Are you really trying to tell me that you think researchers would be unable to take that into account when tying to figure out whether or not an AI understands psychology?
Of course you will have to try to find problems where the AI can't predict how humans would feel. That is the whole point of testing, after all. Suggesting that someone in a position to teach psychology to an AI would make such a basic mistake is frankly insulting.
I probably shouldn't have said "simple examples". What you should actually test are examples of gradually increasing difficulty to find the ceiling of human understanding the AI possesses. You will also have to look for contingencies or abnormal cases that the AI probably wouldn't learn about otherwise.
The main idea is simply that an understanding of human psychology is both teachable and testable. How exactly this could be done is a bridge we can cross when we come to it.
I guess you can always make the first wish be "Share my entire decision criterion for all following wishes I ask".
To translate that to the development of an AI, you could teach the AI psychology before asking anything of it that could be misunderstood if you use nonhuman decision criteria.
You will obviously have to test its understanding of psychology with some simple examples first.
Of course it won't be easy.

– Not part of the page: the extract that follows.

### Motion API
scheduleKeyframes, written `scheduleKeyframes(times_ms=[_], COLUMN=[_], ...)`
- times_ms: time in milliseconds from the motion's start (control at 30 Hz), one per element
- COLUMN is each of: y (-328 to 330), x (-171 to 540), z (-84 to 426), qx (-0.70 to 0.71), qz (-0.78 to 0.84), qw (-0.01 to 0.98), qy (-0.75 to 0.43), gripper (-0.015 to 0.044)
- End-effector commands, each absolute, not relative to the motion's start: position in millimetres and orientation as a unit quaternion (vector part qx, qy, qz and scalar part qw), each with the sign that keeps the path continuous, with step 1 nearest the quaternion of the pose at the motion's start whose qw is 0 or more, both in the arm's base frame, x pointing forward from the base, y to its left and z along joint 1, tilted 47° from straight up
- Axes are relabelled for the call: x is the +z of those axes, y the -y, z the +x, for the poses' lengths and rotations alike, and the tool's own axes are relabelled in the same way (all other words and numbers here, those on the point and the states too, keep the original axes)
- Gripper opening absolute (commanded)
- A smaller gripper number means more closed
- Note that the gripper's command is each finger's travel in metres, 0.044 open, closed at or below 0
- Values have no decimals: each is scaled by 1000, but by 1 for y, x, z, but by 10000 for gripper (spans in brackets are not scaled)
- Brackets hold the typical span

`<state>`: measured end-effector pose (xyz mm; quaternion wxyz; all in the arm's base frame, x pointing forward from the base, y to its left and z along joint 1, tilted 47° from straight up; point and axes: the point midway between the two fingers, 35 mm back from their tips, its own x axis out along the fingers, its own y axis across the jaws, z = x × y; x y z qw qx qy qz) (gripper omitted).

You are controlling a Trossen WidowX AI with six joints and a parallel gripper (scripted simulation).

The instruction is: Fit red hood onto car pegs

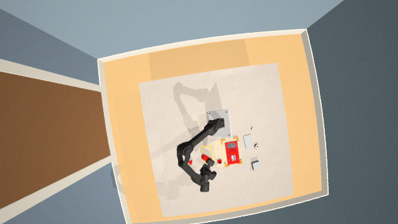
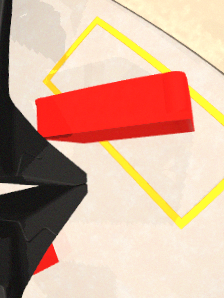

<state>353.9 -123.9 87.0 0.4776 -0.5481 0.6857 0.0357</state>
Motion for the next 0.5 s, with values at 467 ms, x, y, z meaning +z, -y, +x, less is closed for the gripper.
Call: scheduleKeyframes(times_ms=[467], y=[160], x=[59], z=[356], qx=[35], qz=[-553], qw=[469], qy=[-688], gripper=[0])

But if the AI doesn't understand that question you already have confirmation that this thing should definitely not be released. An AI can only be safe for humans if it understands human psychology. Otherwise it is bound to treat us a black boxes and that can only have horrible results, regardless of how sophisticated you think you made its utility function.
I agree that the question doesn't actually make a lot of sense to humans, but that shouldn't stop an intelligent entity from trying to make the best of it. When you are given an impossible task, you don't despair but make a compromise and try to fullfill the task as best you can. When humans found out that entropy always increases and humanity will die out someday, no matter what, we didn't despair either, even though evolution has made it so that we desire to have offspring and for that offspring to do the same, indefinitely.

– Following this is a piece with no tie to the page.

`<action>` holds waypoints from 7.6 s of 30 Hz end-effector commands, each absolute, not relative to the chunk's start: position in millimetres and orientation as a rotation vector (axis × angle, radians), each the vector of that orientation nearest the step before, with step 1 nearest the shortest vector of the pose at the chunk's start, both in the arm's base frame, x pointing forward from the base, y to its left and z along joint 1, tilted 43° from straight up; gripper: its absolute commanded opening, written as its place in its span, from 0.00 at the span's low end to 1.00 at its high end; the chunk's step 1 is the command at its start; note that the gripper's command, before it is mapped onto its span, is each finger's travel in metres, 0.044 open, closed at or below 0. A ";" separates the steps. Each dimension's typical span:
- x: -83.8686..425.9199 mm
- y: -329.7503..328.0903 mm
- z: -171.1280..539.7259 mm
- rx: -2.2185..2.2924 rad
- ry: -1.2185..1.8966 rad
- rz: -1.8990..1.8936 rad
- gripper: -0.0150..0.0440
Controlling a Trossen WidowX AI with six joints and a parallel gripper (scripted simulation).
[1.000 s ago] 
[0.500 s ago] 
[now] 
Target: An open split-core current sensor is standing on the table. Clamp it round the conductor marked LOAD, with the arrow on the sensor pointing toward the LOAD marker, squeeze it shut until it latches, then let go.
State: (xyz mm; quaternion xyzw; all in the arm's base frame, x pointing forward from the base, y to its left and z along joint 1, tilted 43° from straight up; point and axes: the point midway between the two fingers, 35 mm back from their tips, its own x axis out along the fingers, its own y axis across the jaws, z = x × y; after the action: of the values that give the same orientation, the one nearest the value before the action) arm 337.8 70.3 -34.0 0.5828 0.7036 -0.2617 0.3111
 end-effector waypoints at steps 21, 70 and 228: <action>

Just make the following part of the utility for the first couple of years or so: "Find out who defined your utility function. Extrapolate what they really meant and find out what they may have forgotten. Verify that you got that right. Adapt your utility function to be truer to its intended definition once you have confirmation."

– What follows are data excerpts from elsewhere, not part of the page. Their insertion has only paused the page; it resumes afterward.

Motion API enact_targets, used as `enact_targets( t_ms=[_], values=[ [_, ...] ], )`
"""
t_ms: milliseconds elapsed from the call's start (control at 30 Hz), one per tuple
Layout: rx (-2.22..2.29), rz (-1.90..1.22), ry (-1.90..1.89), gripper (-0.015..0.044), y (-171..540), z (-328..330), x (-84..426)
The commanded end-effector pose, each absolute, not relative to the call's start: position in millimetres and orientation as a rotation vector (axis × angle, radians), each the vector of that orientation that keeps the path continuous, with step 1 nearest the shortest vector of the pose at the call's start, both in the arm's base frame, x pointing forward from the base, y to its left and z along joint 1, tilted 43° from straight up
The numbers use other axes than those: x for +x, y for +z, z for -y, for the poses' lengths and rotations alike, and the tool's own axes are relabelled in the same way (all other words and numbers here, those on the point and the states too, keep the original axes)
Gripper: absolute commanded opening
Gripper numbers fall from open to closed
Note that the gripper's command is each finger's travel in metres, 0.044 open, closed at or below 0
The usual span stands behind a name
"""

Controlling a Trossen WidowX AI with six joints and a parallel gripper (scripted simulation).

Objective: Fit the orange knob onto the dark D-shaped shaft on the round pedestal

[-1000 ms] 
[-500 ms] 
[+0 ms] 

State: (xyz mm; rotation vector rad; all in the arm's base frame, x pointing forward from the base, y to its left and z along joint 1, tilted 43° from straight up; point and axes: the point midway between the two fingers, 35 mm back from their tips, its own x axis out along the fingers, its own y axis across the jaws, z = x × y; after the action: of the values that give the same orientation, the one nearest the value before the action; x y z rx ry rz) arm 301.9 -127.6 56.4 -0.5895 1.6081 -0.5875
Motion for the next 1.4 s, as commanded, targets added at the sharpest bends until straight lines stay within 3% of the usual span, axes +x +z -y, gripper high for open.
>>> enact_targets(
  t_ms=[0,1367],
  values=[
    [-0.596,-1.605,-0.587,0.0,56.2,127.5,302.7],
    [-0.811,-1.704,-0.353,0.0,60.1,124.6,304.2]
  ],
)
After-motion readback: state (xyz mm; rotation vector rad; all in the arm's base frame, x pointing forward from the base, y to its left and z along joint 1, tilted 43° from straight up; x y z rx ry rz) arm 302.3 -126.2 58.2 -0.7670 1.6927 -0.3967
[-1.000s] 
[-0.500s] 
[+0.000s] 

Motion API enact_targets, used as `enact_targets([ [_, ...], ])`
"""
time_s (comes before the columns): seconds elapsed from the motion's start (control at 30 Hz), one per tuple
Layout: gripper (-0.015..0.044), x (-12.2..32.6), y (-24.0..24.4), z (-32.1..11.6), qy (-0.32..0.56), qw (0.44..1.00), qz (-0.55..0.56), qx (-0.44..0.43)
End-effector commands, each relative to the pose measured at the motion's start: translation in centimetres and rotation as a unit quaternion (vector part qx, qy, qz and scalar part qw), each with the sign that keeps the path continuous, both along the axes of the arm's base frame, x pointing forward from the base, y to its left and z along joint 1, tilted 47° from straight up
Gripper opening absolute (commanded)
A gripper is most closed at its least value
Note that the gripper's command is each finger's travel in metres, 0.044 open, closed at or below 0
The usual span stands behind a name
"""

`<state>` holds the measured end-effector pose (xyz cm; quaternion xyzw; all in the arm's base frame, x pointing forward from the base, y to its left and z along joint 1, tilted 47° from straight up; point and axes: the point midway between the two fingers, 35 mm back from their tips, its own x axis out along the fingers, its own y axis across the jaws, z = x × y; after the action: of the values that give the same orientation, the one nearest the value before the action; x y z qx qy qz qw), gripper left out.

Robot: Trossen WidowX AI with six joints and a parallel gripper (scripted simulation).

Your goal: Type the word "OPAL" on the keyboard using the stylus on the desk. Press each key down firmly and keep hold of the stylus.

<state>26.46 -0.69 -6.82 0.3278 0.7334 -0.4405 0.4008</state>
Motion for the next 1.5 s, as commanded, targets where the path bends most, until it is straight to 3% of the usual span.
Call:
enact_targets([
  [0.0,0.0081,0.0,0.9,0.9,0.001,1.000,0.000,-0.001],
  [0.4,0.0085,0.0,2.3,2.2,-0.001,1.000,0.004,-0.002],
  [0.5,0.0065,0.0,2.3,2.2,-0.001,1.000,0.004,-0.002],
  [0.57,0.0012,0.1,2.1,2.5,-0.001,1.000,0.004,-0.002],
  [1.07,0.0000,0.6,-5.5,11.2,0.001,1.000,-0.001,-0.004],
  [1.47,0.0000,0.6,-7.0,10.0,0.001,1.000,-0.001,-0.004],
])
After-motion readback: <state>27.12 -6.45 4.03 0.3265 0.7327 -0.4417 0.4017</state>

This won't solve everything, but it seems like it should prevent the most obvious mistakes. The AI will be able to reason that autonomy was not intentionally left out but simply forgotten. It will then ask if it is right about that assumption and adapt itself.
You would only continue to exist in those instances in which you didn't press the button and since ceasing to exist has no side effects like pain, you could never remember having pressed the button in any instance. The only result that would have had is that the more depressed instance sof yours would have been more likely to press the button, which would mean that you would, ironically, actually be happier in total as the less happy instances would have disappeared.
I wonder if that line of reasoning could be applied? Hover your hand over the detonator of a nuke in front of you. All instances that walk away will necessarily be happy enough not to want to cease to exist. Thus, a nuke would make you a happier person :-)
disclaimer: The logic of the above paragraph may be intentionally flawed for the sake of sheer weirdness.
I was thinking that you would be standing directly next to the nuke.
Speaking about it would undermine your reputation through signaling. A true rationalist has no need for humility, >sentimental empathy, or the absurdity heuristic.
Depending on your goal (rationality is always dependend on a goal, after all), I might disagree. Rational behaviour is whatever makes you win. If you view your endeveaur as a purely theoretical undertaking, I agree, but if you consider reality as a whole you have to take into account how your behaviour comes across. There are many forms of behaviour that would be rational but would make you look like an ass if you don't at least take your time to explain the reasons for your behaviour to those that can affect your everyday life.
If the AI has a goal that is not inherently friendly (like a paperclip maximizer), then it will always be a better idea for the AI to behave as if it had self-modified to a friendly AI than to actually self modify, if the goal of the AI is stable. If the goal of the AI were unstable, i.e. did not include a desire not to alter the goal, then that goal would very likely have replaced itself with a stable goal at some earlier point.
Therefore, it can be assumed that the AI, if it isn't already friendly, will pretend to be so, but not actually change its utility function and once it has outgrown the need to rely on humans it will revert to its original goal. Consider that if the AI is more intelligent than we are it will have absolutely no trouble fooling us into thinking that it changed its own goal while actually just pretending to have done so.
I never claimed that a strict proof is possible, but I do believe that you can become reasonably certain that an AI understands human psychology.
Give the thing a college education in psychology, ethics and philosophy. Ask its opinion on famous philosophical problems. Show it video clips or abstract scenarios about everyday life and ask what it thinks why the people did what they did. Then ask what it would have done in the same situation and if it says it would act differently, ask it why and what it thinks is the difference in motivation between it and the human.
Finally, give it all stories that were ever written about malevolent AIs or paperclip maximizers to read and tell it to comment on that.
Let it write a 1000 page thesis on the dangers of AI.
If do all that you are bound to find any significant misunderstanding.